Can you introduce yourself in a few words (who are you, where you’re from, how old you were when you started diving, your experience as a rebreather diver, and the projects in which you’ve taken part in…)?

My name is Aldo Ferrucci. I’m Italian and I am a professional diving instructor. I started diving when I was pretty young, as a free diver. It was easy for me since I was living by the sea. I just had to take my mask, my fins and disappear underwater.

When I was 18, I was offered a small job: cleaning a boat hull. That’s when I put diving tanks on my back for the very first time. From that moment on, I started to dive regularly. A few years later, I got my first certification and I continued to train. Back then, It was still a hobby, not a career.

When I turned 35, It became my main activity. I discovered the Nitrox, the Trimix and rebreathers whilst I was travelling to the main diving show (DIMA) in New Orleans. I was hooked. I started to dive with Nitrox, then with Trimix and I took a course on a Dolphin semi-closed circuit rebreather in 1995. I was lucky enough to take part into major movie and TV projects as a Diving Director on sites with specific conditions.

Aldo Ferrrucci © Franck Gazzola / Under The Pole

What is your role with Under The Pole for these few weeks onboard the WHY?

My story with Under The Pole started in the Paris dive show, where I met Emmanuelle and Ghislain. They asked me for my availability to perform trainings of all levels, to the most advanced one. We went over the existing certifications with dives down to 100, 120, 130 and 150M. But beyond this, being 24/7 with the trainees allow more time for discussions, ask questions, and be sure that all the information is received and understood correctly. It was a very interesting experience for me.

© Franck Gazzola / Under The Pole

How do see rebreathers nowadays? What have been the major evolutions to your opinion? How are they a revolutionary tool for the underwater exploration ? Was that the case 10 years ago ?

The market for rebreathers is highly evolving today, whilst conventional is now static. It appeals not only to good and experienced divers, but also to profiles with less experience who want to change their way of diving.
The main evolution is the increased reliability of the electronics, with computers designed and manufactured specifically for rebreathers, which wasn’t the case a few years ago. This has been a fast development. 2008 already looks like the dinosaur era compared to today. The improvements have also been in the area of safety and training.

Therefore, there more reliability and serenity altogether. In the main benefits, there is the absence of noise. Underwater actually becomes the world of silence. There are also no bubbles. There is a real close connection with nature, but also with oneself. When you’re in the blue, relaxed, you’re one with yourself, weightless with zero gravity. It’s a magical thing to experience.

For motion or stills, there is a benefit in staying under longer, without noise nor bubbles – Fish are less scared of us.

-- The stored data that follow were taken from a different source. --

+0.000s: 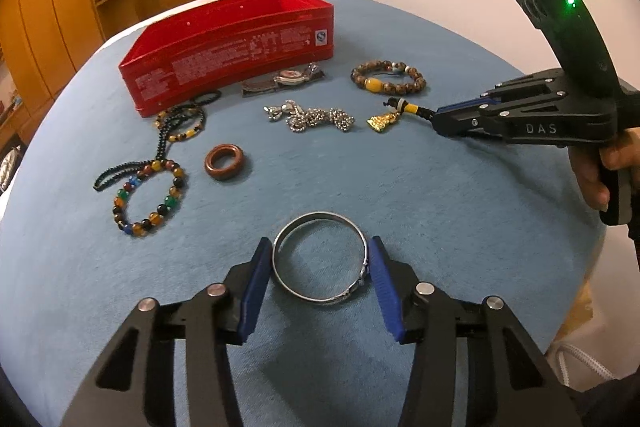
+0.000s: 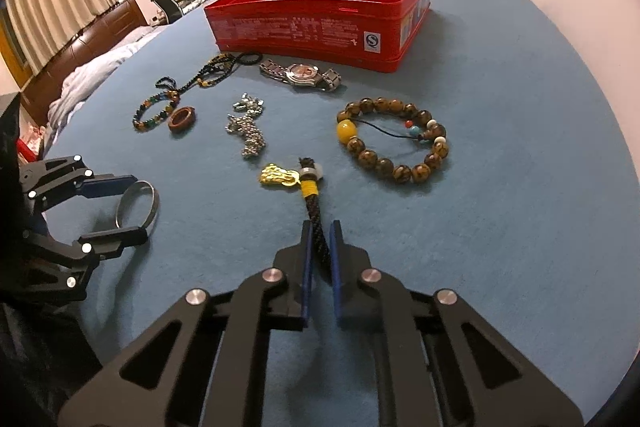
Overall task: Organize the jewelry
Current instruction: 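Grasp the second silver bangle with the left tool while the right tool grasps the black-cord gold charm, then lower both held items into the red box and open both tools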
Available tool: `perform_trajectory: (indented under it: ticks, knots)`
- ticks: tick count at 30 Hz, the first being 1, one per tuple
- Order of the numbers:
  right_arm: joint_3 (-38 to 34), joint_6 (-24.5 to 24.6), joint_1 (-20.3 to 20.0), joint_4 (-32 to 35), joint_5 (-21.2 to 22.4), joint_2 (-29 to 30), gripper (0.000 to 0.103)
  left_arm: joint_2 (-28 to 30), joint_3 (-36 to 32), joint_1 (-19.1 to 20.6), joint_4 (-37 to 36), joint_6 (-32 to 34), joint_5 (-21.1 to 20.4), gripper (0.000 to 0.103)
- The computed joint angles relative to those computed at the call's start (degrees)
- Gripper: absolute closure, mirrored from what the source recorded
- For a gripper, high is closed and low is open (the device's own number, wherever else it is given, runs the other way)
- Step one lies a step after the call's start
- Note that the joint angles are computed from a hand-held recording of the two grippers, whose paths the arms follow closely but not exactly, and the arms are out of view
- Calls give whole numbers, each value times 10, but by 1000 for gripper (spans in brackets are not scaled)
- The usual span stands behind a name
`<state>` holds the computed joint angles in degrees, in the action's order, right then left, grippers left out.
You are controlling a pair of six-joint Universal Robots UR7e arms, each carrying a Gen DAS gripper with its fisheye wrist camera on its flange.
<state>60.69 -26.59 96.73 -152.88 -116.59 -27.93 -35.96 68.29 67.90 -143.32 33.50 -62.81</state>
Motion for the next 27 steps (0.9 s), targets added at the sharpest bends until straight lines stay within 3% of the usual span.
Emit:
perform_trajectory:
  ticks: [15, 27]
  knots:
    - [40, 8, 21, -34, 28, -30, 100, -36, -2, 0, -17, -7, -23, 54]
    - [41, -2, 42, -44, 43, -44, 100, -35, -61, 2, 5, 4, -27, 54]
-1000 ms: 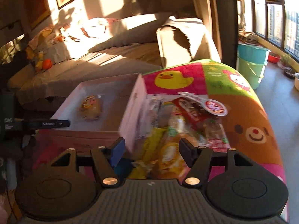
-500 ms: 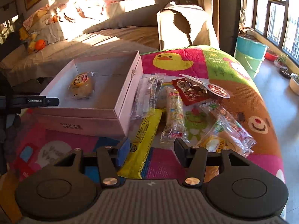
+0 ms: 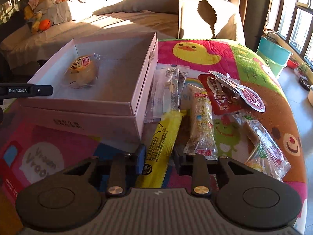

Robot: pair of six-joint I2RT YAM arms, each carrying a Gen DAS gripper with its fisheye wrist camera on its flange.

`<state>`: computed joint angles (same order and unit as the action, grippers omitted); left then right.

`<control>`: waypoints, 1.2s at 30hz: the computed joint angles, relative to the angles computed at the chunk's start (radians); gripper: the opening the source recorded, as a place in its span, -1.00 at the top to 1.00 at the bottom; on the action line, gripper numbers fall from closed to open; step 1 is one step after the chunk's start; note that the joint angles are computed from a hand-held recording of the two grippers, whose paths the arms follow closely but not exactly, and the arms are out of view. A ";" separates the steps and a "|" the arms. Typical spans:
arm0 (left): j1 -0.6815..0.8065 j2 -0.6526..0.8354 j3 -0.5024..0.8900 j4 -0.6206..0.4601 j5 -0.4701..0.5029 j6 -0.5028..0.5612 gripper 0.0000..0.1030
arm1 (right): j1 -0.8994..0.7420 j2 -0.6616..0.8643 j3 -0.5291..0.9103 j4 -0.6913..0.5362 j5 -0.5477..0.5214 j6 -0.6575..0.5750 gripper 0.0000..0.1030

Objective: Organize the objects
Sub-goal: 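Reach the right tool to the yellow snack stick and grasp it, then place the yellow snack stick in the box beside the bun, release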

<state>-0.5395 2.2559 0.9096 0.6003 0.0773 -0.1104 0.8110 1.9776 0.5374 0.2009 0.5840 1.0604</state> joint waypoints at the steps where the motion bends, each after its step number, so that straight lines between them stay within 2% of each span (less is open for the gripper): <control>1: -0.002 0.001 0.005 -0.002 -0.001 0.000 0.69 | 0.018 -0.021 -0.010 -0.020 -0.007 0.023 0.59; 11: -0.010 0.032 0.038 0.017 0.012 0.009 0.70 | 0.317 -0.285 0.027 -0.491 0.087 0.377 0.59; 14: -0.002 0.034 0.035 0.022 0.025 0.007 0.69 | 0.365 -0.341 0.074 -0.597 0.113 0.410 0.59; 17: 0.000 0.033 0.033 0.025 0.028 0.006 0.69 | 0.371 -0.387 0.117 -0.633 0.149 0.362 0.59; 20: 0.001 0.033 0.028 0.032 0.032 0.001 0.69 | 0.342 -0.394 0.146 -0.588 0.177 0.262 0.59; 22: 0.001 0.032 0.026 0.033 0.032 0.001 0.69 | 0.289 -0.382 0.156 -0.512 0.180 0.169 0.59; 27: 0.001 0.032 0.024 0.034 0.031 0.003 0.69 | 0.121 -0.297 0.174 -0.230 0.139 -0.077 0.59; 29: 0.001 0.032 0.023 0.035 0.031 0.002 0.69 | 0.054 -0.232 0.212 -0.158 0.112 -0.143 0.59; 36: 0.001 0.032 0.019 0.040 0.032 0.001 0.69 | -0.099 -0.004 0.338 -0.011 0.031 -0.221 0.59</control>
<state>-0.5385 2.2878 0.9286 0.6401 0.1090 -0.1095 0.7117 1.9736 0.8757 0.1894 0.6149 0.8394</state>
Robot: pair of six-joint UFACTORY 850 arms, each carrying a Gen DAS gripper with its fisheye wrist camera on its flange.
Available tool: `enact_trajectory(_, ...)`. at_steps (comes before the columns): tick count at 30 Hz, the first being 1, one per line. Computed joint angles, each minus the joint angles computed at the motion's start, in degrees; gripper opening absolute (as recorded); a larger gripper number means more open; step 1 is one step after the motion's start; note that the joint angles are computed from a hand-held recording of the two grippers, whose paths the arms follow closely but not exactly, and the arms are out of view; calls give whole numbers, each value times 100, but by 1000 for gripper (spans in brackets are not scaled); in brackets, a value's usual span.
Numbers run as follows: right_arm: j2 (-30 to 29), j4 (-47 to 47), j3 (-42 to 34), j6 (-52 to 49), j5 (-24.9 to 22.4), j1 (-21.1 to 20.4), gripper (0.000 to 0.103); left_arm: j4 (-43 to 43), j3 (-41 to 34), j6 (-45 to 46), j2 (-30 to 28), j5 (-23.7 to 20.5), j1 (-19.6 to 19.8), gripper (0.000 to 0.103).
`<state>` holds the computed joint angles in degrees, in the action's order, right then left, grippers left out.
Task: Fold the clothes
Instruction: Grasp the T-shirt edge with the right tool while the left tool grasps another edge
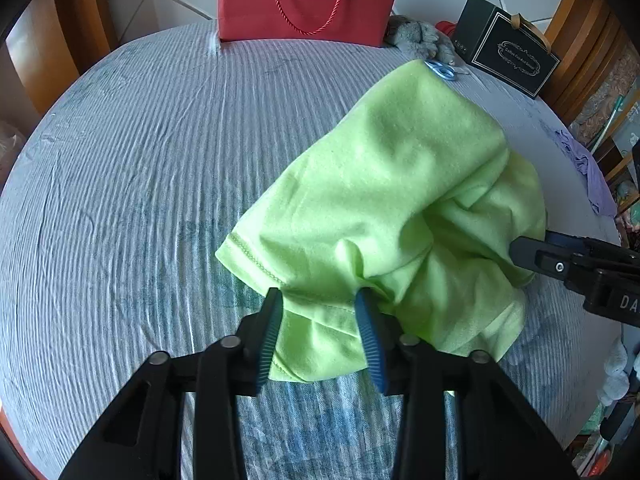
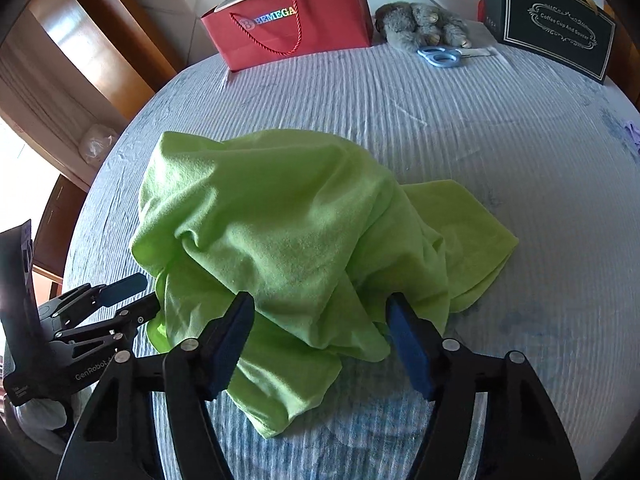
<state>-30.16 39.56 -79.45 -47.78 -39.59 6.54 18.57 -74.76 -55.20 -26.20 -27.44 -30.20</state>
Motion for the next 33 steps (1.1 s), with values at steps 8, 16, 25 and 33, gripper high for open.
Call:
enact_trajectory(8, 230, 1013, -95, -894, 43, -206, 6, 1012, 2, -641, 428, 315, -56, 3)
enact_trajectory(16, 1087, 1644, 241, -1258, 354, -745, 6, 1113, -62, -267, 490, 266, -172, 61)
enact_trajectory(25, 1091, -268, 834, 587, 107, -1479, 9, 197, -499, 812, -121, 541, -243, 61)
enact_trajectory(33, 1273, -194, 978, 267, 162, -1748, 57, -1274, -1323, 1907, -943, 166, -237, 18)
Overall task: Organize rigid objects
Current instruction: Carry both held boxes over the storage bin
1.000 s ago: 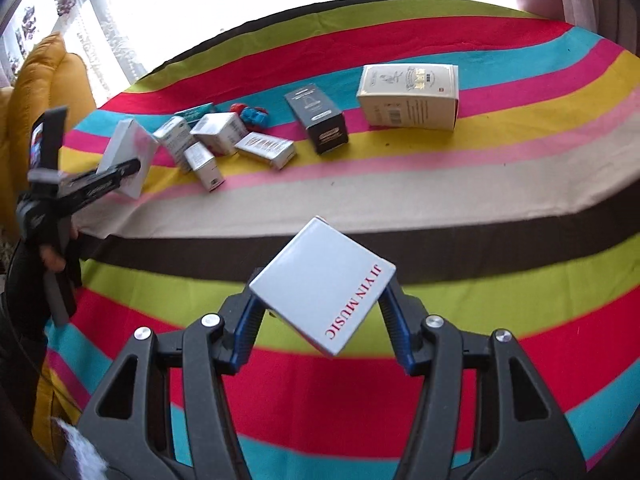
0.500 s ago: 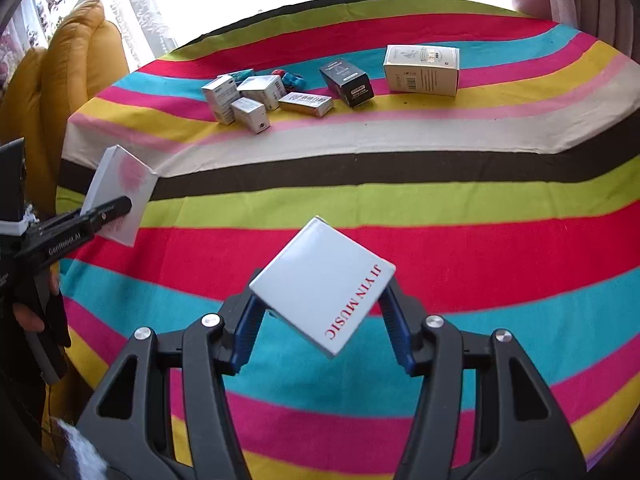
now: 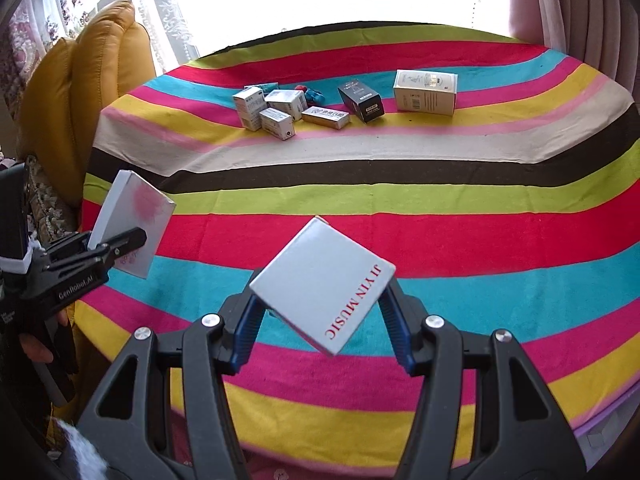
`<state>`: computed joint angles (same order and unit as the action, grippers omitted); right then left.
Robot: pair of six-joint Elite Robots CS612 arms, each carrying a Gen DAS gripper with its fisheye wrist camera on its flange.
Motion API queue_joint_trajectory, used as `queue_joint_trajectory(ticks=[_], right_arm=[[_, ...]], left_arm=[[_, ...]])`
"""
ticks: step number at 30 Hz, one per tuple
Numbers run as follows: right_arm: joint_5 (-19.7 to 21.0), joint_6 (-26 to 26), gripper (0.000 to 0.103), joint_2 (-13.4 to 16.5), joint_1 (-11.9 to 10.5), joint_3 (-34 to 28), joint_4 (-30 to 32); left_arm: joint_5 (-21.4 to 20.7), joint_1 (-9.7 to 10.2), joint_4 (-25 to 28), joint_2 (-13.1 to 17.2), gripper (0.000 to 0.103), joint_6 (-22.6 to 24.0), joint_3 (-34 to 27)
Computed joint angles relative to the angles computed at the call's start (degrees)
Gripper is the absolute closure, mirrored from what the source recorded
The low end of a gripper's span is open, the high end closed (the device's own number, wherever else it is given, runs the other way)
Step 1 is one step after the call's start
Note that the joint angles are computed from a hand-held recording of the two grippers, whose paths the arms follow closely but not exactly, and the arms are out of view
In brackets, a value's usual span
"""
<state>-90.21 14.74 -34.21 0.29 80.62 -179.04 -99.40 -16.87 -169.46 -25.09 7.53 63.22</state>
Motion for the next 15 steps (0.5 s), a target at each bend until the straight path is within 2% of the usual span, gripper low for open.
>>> queue_joint_trajectory(ticks=[15], right_arm=[[-1.7,0.6,0.044,-3.6,0.2,7.1,-5.5]], left_arm=[[-2.1,-1.00,-5.8,-4.2,0.068,2.7,8.9]])
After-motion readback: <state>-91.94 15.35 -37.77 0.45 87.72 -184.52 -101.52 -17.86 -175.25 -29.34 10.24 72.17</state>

For the scientific work, it’s amazing ! Observations are done for much longer and can be done much deeper without a cumbersome decompression equipment. This opens the doors for more discoveries and a better understanding of the environment.

I think that the main developments to come are on the quality, but also on the weight and ease of use of the equipment, specially targeted to the average diver who doesn’t want to have to deal with a complex piece of gear.

© Aldo Ferrucci / Under The Pole

What are you best memories as a diver?

Every dive is different, but for personal reasons, it was my first dive on the Andrea Doria, an old italian commercial ship which is sunk off the coast of New York. After watching a documentary on TV, I decided that one day I would dive this wreck. Back then I wasn’t even a diver. If someone old me I would dive it one day, I wouldn’t have believed it. In 2000, I did dive on it. This wreck was pretty damaged because of people who raided the Art which was onboard, the vis’ was poor, but the emotion was there with me.

To wrap it up, can you tell us something about a highlight or a story that happened during this month of July?

Those were 3 intense weeks of work, of sharing and personal relationships with the people onboard. The best feeling is to see people being all smiles at the end of the day or at the end of the training. Seeing this 360º of smiles was pretty incredible!

Another one was the deep dive with Julien and Ghislain, where we did not expect to find such a spectacular environment at those depths. The deeper we went, we expected life to become more scattered. Between 60 and 90m, life was rare, but beyond 90m, life was thriving again! We observed species that I had never seen before and which we could not find in our identification books.

But beyond the dives, I enjoyed the atmosphere, the colours and this water clarity. Down at 120m, we could still see the sun which is incredible. This month of July onboard the WHY was a real life experience and of incredible sharing.